* _What needs to be done_
Copy the data exactly.

* _Data to examine_
■ ■ ■ ■ ■ ■ ■
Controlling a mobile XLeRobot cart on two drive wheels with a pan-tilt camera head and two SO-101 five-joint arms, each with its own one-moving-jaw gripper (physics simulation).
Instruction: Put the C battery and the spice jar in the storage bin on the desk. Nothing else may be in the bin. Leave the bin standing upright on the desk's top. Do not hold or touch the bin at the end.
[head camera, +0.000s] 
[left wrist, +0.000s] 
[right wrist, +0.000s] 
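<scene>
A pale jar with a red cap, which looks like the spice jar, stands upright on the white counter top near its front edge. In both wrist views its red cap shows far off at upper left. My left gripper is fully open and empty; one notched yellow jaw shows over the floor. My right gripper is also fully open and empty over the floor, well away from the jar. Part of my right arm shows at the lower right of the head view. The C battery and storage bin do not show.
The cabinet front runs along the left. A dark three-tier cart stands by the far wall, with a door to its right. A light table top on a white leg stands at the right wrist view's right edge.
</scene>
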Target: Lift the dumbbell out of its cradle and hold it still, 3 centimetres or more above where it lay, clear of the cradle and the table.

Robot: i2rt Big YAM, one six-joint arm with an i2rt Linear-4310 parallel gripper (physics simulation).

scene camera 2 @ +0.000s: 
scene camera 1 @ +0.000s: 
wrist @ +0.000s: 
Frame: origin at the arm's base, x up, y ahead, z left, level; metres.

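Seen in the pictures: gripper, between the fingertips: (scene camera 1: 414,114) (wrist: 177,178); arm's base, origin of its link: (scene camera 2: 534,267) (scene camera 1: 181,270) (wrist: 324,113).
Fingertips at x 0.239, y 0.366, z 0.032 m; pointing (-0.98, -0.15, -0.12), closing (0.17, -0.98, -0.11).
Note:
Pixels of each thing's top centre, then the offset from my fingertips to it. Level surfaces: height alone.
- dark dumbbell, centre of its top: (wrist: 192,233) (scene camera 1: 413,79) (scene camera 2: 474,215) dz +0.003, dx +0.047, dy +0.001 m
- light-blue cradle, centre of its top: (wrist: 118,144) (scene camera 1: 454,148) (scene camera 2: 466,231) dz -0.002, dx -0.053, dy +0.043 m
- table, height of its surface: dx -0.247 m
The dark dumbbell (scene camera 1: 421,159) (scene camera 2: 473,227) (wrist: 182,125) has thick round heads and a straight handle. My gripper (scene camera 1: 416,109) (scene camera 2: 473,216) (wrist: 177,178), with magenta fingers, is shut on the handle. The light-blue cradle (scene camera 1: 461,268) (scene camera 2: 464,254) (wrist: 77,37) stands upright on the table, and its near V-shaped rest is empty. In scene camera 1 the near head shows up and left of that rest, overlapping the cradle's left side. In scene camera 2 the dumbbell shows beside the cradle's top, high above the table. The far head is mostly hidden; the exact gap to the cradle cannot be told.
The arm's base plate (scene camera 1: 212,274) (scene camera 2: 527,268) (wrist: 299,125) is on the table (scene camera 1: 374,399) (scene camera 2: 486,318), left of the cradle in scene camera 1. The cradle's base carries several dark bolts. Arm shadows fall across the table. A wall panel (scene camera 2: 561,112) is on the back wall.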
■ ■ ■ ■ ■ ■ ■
* _Exercise response_
Controlling a mobile XLeRobot cart on two drive wheels with a pan-tilt camera head and two SO-101 five-joint arms, each with its own one-moving-jaw gripper (physics simulation).
Instruction: Put the C battery and the spice jar in the storage bin on the desk. Nothing else may be in the bin. Leave the bin standing upright on the desk's top. Do not hold or touch the bin at the end.
[head camera, +0.000s] 
[left wrist, +0.000s] 
[right wrist, +0.000s] 
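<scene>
A pale jar with a red cap, which looks like the spice jar, stands upright on the white counter top near its front edge. In both wrist views its red cap shows far off at upper left. My left gripper is fully open and empty; one notched yellow jaw shows over the floor. My right gripper is also fully open and empty over the floor, well away from the jar. Part of my right arm shows at the lower right of the head view. The C battery and storage bin do not show.
The cabinet front runs along the left. A dark three-tier cart stands by the far wall, with a door to its right. A light table top on a white leg stands at the right wrist view's right edge.
</scene>
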Target: Lift the dumbbell out of its cradle and hold it still, 3 centimetres or more above where it lay, clear of the cradle and the table.

Robot: i2rt Big YAM, one six-joint arm with an i2rt Linear-4310 parallel gripper (physics simulation).

scene camera 2 @ +0.000s: 
scene camera 1 @ +0.000s: 
wrist @ +0.000s: 
Frame: origin at the arm's base, x up, y ahead, z left, level; metres.

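Seen in the pictures: gripper, between the fingertips: (scene camera 1: 414,114) (wrist: 177,178); arm's base, origin of its link: (scene camera 2: 534,267) (scene camera 1: 181,270) (wrist: 324,113).
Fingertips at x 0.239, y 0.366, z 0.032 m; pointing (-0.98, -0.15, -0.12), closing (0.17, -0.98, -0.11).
Note:
Pixels of each thing's top centre, then the offset from my fingertips to it. Level surfaces: height alone.
- dark dumbbell, centre of its top: (wrist: 192,233) (scene camera 1: 413,79) (scene camera 2: 474,215) dz +0.003, dx +0.047, dy +0.001 m
- light-blue cradle, centre of its top: (wrist: 118,144) (scene camera 1: 454,148) (scene camera 2: 466,231) dz -0.002, dx -0.053, dy +0.043 m
- table, height of its surface: dx -0.247 m
The dark dumbbell (scene camera 1: 421,159) (scene camera 2: 473,227) (wrist: 182,125) has thick round heads and a straight handle. My gripper (scene camera 1: 416,109) (scene camera 2: 473,216) (wrist: 177,178), with magenta fingers, is shut on the handle. The light-blue cradle (scene camera 1: 461,268) (scene camera 2: 464,254) (wrist: 77,37) stands upright on the table, and its near V-shaped rest is empty. In scene camera 1 the near head shows up and left of that rest, overlapping the cradle's left side. In scene camera 2 the dumbbell shows beside the cradle's top, high above the table. The far head is mostly hidden; the exact gap to the cradle cannot be told.
The arm's base plate (scene camera 1: 212,274) (scene camera 2: 527,268) (wrist: 299,125) is on the table (scene camera 1: 374,399) (scene camera 2: 486,318), left of the cradle in scene camera 1. The cradle's base carries several dark bolts. Arm shadows fall across the table. A wall panel (scene camera 2: 561,112) is on the back wall.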

What this exercise asked for has been supplied.